Lead presenter: Stephen Eick, VisTracks, Inc.
Biography:
Stephen G. Eick is a thought leader in the study of visual analytics and visual business intelligence. As an entrepreneur, Dr. Eick founded VisTracks, SSS Research, and Visual Insights. His leadership and innovation have resulted in numerous best-in-class product awards and a coveted Smithsonian Award for eBizInsights. Dr. Eick also served as Deputy Director, National Center for Data Mining at the University of Illinois in Chicago. He had an extensive career with Bell Labs and managed their Visualization Research Group. Under his direction, 39 patents have been filed. Dr.

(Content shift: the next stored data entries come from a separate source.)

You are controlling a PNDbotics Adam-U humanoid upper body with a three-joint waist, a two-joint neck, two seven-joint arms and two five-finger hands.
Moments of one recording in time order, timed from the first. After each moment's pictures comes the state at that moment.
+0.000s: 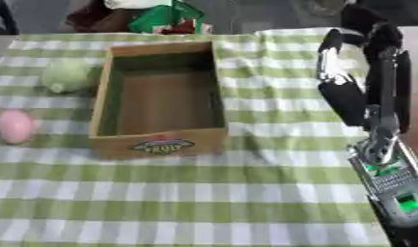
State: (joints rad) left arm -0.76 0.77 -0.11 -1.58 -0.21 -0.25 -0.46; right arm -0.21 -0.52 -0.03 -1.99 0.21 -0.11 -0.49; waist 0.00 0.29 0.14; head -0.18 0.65
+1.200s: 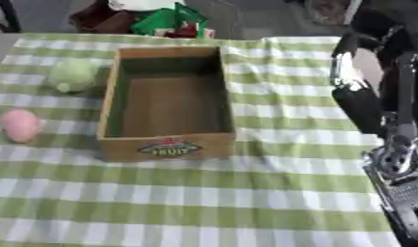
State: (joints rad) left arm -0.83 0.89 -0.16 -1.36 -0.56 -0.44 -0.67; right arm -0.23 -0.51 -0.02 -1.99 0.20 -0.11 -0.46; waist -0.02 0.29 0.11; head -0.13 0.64
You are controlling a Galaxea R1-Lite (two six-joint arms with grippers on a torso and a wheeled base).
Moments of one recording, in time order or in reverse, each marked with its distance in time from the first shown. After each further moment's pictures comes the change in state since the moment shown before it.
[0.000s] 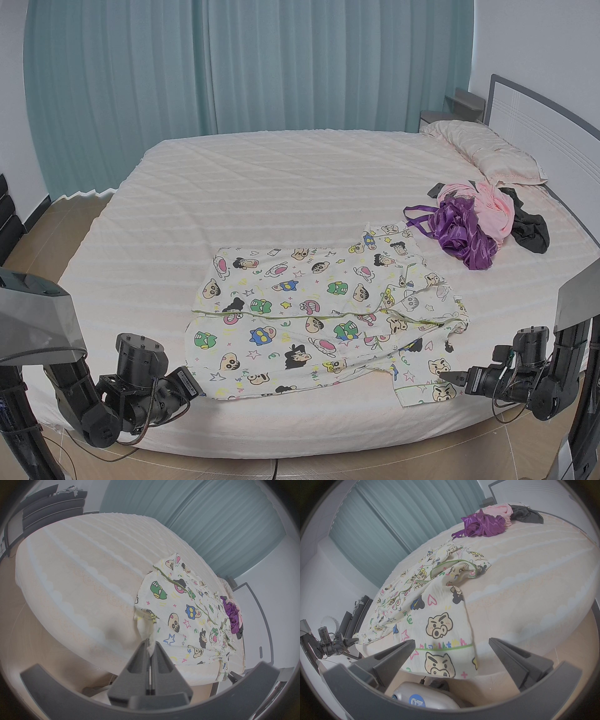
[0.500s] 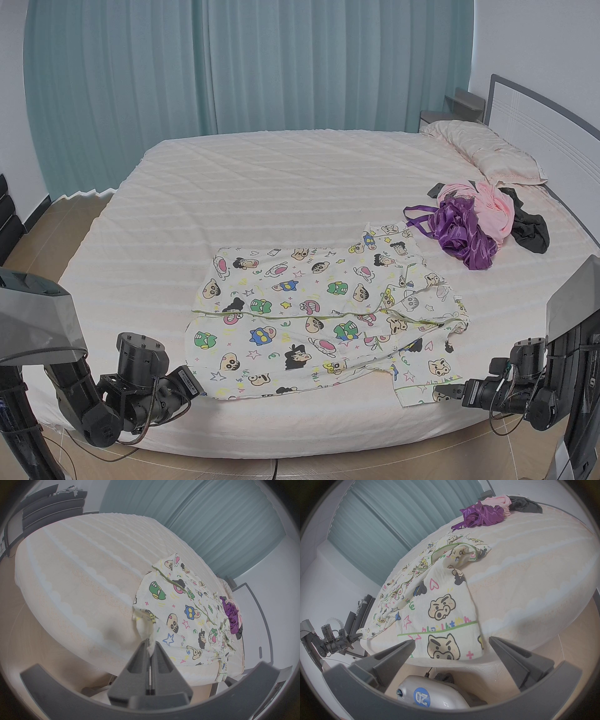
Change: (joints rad) left arm -0.002 0.001 -0.006 0.000 0.001 -0.002; right arm 0.020 0.086 0.085 -0.137 0.035 0.036
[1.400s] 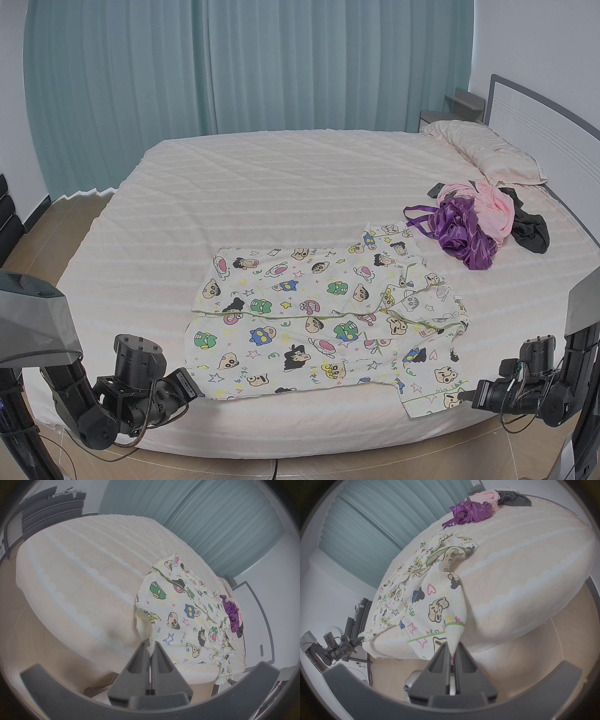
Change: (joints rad) left arm -0.006 -0.021 0.020 0.005 0.010 0.012; right arm -0.024 -0.146 0.028 0.196 -0.002 0.041
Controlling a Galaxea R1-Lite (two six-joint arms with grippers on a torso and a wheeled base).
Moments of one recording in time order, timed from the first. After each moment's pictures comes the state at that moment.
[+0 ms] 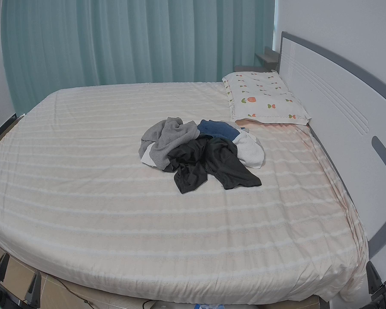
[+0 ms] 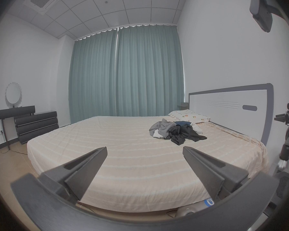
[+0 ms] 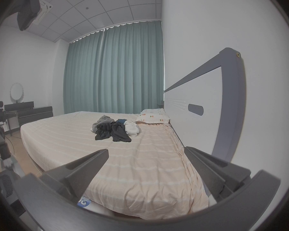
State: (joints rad) left arm 0.00 0.02 -0.02 0.01 -0.01 0.02; right arm 0.00 0.02 -0.02 0.00 0.02 -0.04
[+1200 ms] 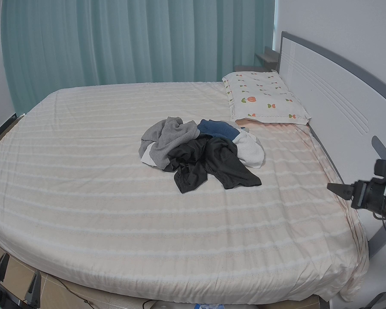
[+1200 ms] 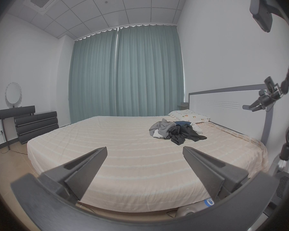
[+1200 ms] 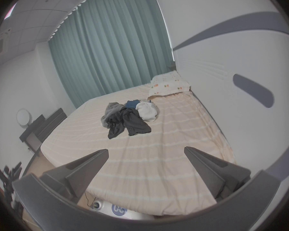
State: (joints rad) left arm 0.00 0.02 -0.02 0.01 -0.01 0.02; right arm 0.17 1.37 -0.55 -0.39 0.03 0.28
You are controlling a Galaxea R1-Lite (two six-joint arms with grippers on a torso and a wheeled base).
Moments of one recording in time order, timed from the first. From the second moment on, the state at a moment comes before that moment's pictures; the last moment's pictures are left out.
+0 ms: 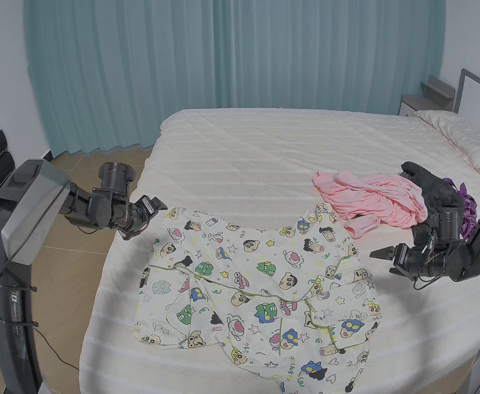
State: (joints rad) left arm -0.09 2.32 -1.42 -0.19 -0.12 -0.74; right arm -0.08 2.14 -0.64 -0.74 0.47 0.43
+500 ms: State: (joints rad) left arm -0.10 1.97 -0.67 -0.56 -0.42 -0.69; right arm -0.01 2.21 -0.50 -0.78 0.37 0.21
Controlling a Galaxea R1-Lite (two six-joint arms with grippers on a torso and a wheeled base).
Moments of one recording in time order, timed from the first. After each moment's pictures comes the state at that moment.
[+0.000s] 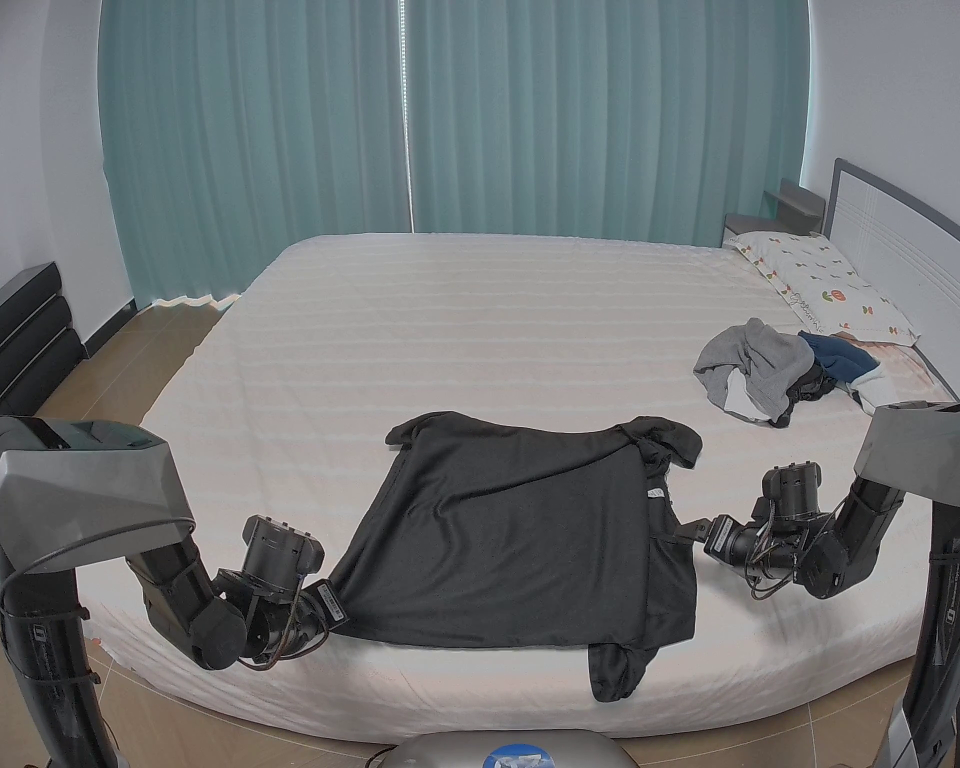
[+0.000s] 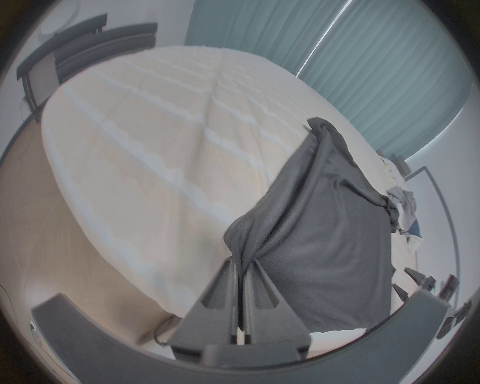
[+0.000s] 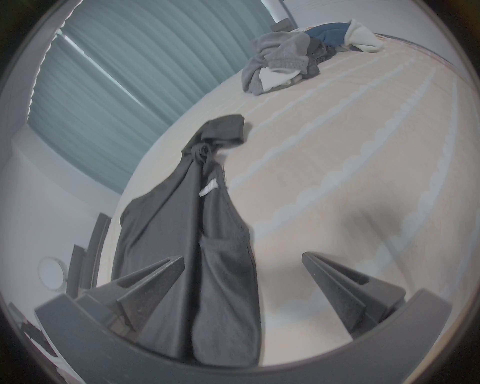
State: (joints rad) left arm -0.37 2.18 -0.52 -0.73 0.16 -0.87; right arm 0.11 2.29 -0.68 -0.93 0.13 0.64
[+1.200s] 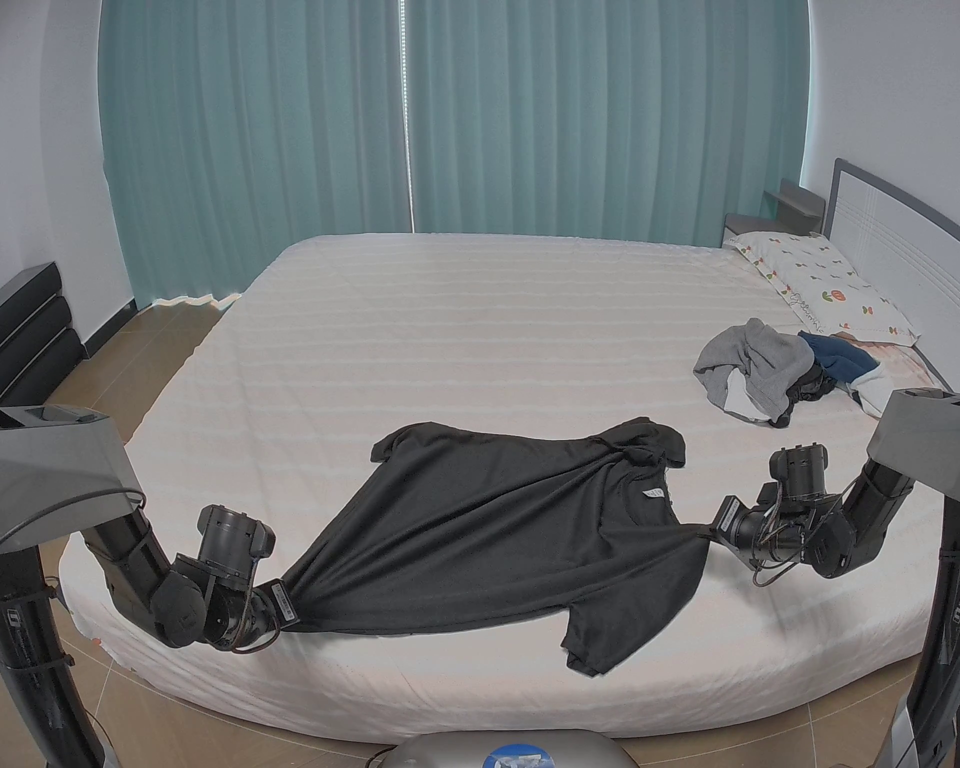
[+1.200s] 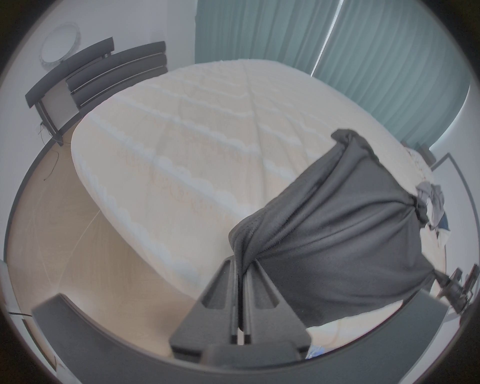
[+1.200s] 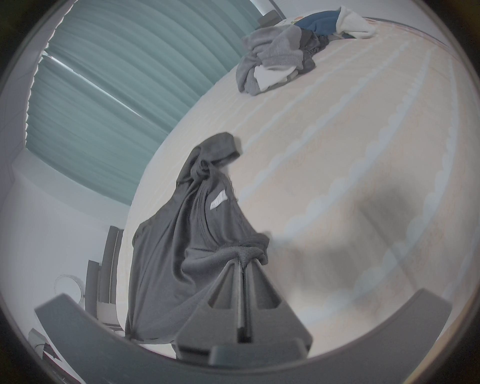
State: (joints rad) left arm -0.23 2.10 -0.50 -0.58 0.22 -0.69; right arm 0.08 2.25 -0.74 -0.83 0.20 0.73
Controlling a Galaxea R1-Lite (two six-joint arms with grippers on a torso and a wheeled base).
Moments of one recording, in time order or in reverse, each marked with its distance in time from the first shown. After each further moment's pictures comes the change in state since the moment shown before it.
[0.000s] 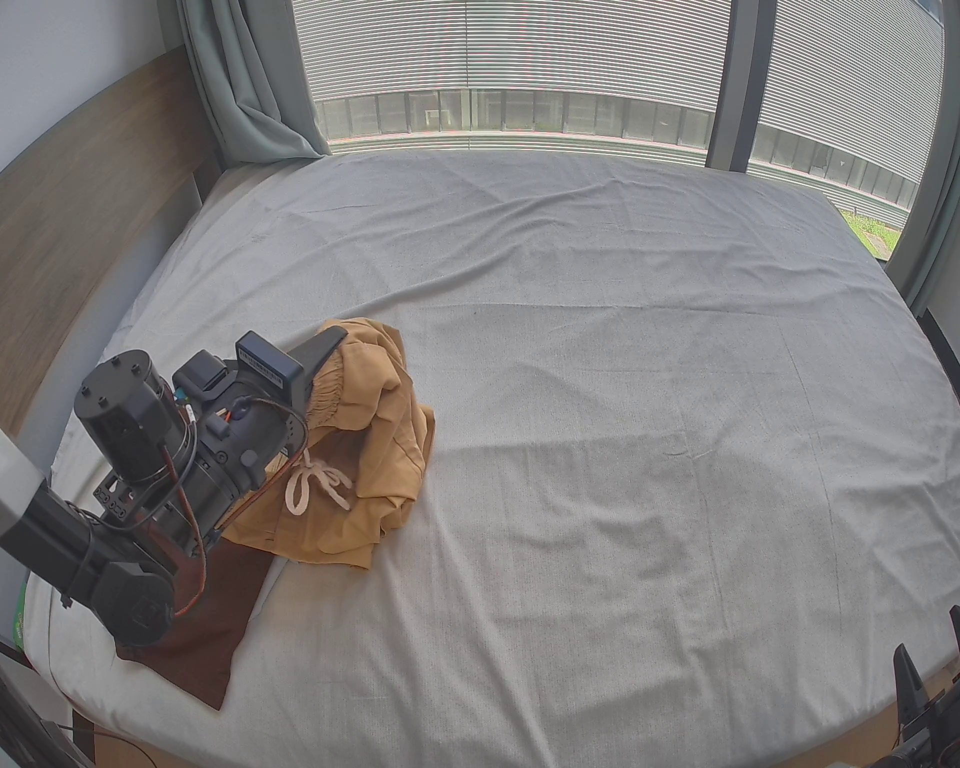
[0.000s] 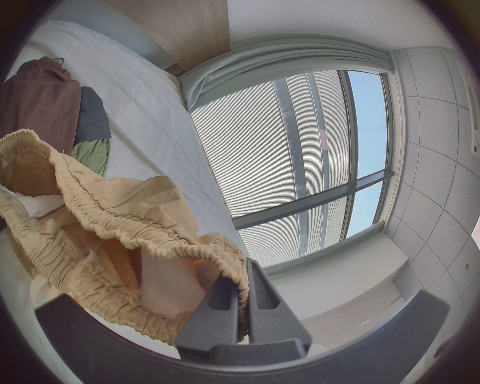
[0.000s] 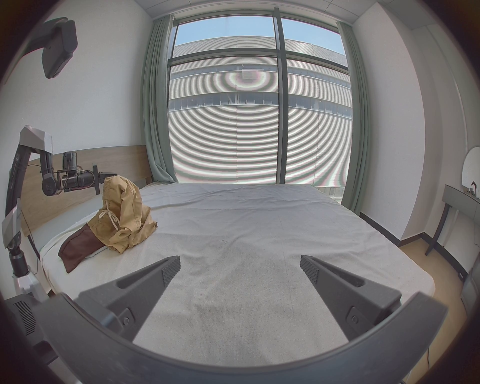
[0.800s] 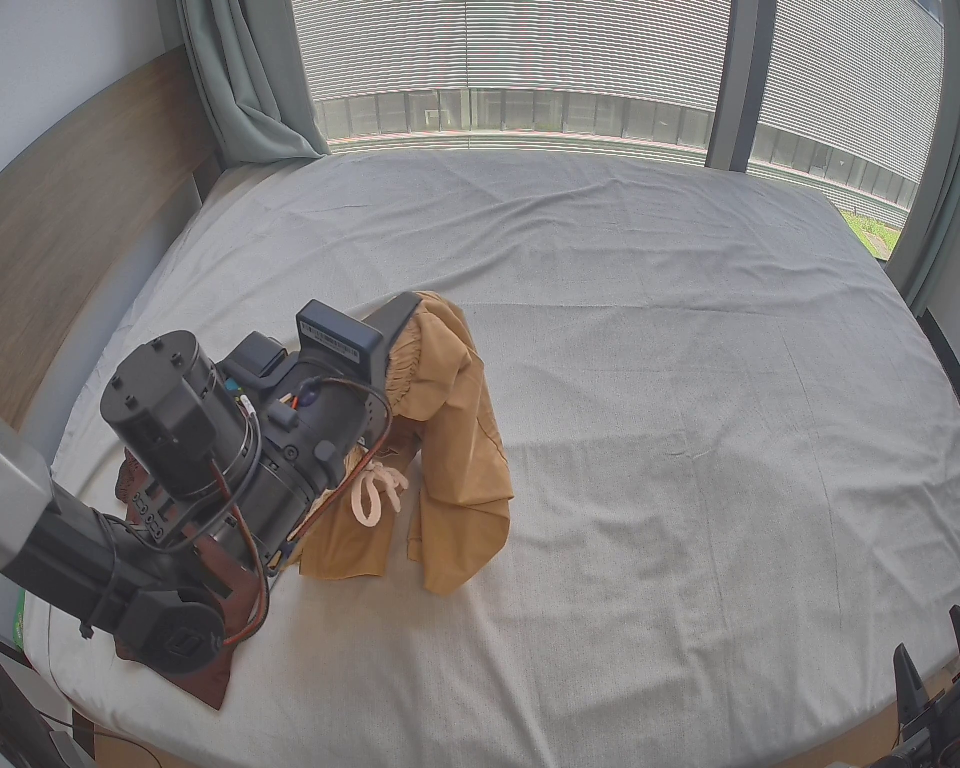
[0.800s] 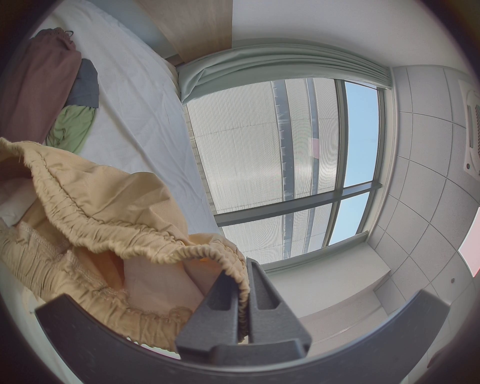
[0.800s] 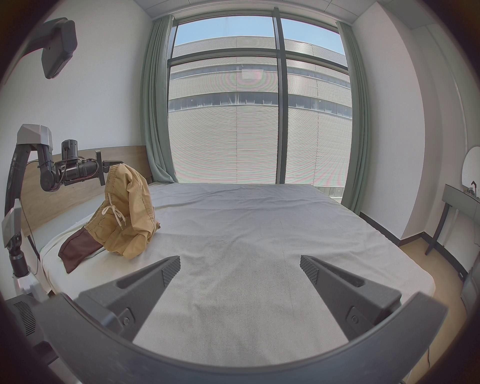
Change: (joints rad) left arm -0.240 0.001 -0.110 0.019 0.220 -0.037; right arm 0.000 0.000 0.000 0.000 -0.001 0.002
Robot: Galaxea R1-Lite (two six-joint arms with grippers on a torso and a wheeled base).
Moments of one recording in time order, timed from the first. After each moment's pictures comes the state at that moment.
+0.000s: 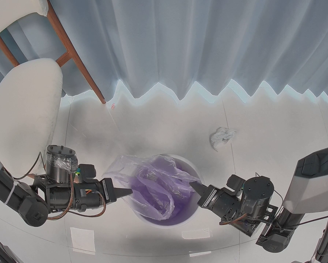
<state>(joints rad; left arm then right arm) -0.40 1.77 -0.47 -0.75 -0.44 -0.71 0.79 2.14 -0.40 -1.55 -0.15 0.84</state>
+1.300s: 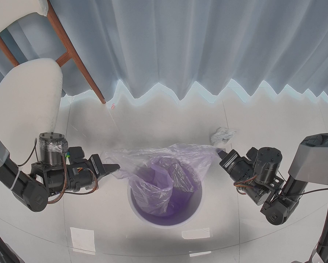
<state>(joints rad) -0.26 1.85 -0.55 -0.88 -0.45 -0.78 0.53 2.17 -0.56 -1.50 -0.14 0.89</state>
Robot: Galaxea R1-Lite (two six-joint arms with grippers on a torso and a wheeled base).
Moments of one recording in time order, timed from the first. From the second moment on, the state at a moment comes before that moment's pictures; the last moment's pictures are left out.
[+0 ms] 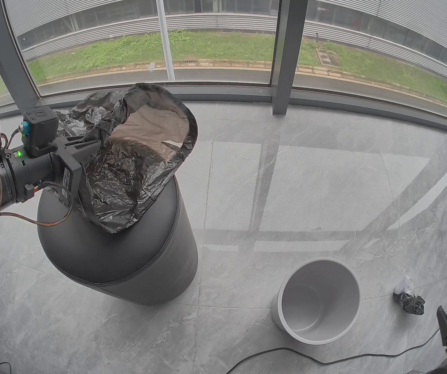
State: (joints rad) left arm -0.31 1.35 -0.94 -0.27 -0.10 0.51; right arm 0.03 0.11 -0.04 -0.03 0.00 -0.01
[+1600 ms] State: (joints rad) left arm -0.38 1.40 -1.12 -0.32 -0.09 0.51; right arm 0.63 2.11 -1.24 -0.71 0.17 -0.10
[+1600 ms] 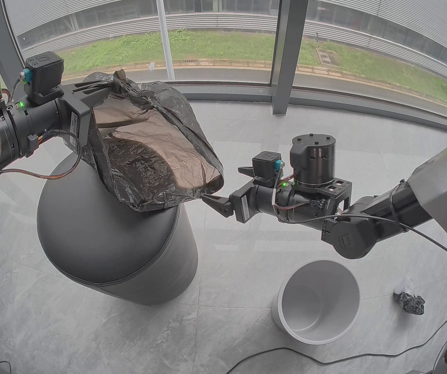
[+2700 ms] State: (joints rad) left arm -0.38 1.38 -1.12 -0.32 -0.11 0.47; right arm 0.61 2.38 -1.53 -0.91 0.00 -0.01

Eick holds his PhD in Statistics from the University of Minnesota, an MS degree in Mathematics from the University of Wisconsin and a BA in Mathematics from Kalamazoo College.
Visualizing and Predicting Hours of Service Violations
Description
Abstract:
Hours of Service (HOS) regulations are issued by the Federal Motor Carrier Safety Administration (FMCSA) and govern the driving hours of anyone operating a commercial motor vehicle in the USA. The primary purpose of the HOS regulations is to prevent accidents caused by driver fatigue. This is accomplished by limiting the number of driving hours per day and number of driving and working hours per week. To enforce compliance with the HOS regulations, the FMCSA mandated that commercial drivers use Electronic Logging Devices (ELD). ELDs are devices that automatically captures and record a driver’s driving time. ELDs monitor a vehicle’s movement, miles driven, engine hours, and approximate location. In addition, many ELDs, such as those developed by VisTracks®, will monitor the driving hours and warn drivers of impending HOS violations. We performed a study of 293,464 HOS violations taken from approximately 85k drivers and 15k motor carriers. In the study we developed an interactive analytical dashboard, maps of the violations, and animations to help us understand HOS violation patterns. In additional to visualizing violations, we have developed a random forest decision tree model for classifying and predicting when and where violations will occur using historical driving patterns, violation patterns, and weather patterns. The most common HOS violation is when a driver neglects to take a 30 minute break at least once every 8 hours. The time when violations occur most frequently is on Friday afternoons, presumably when drivers are stretching to get home for the weekends. One large motor carrier’s drivers accumulated 10,764 violations over the study period. The most important feature to predict whether a driver will receive a violations is his personal history of violations.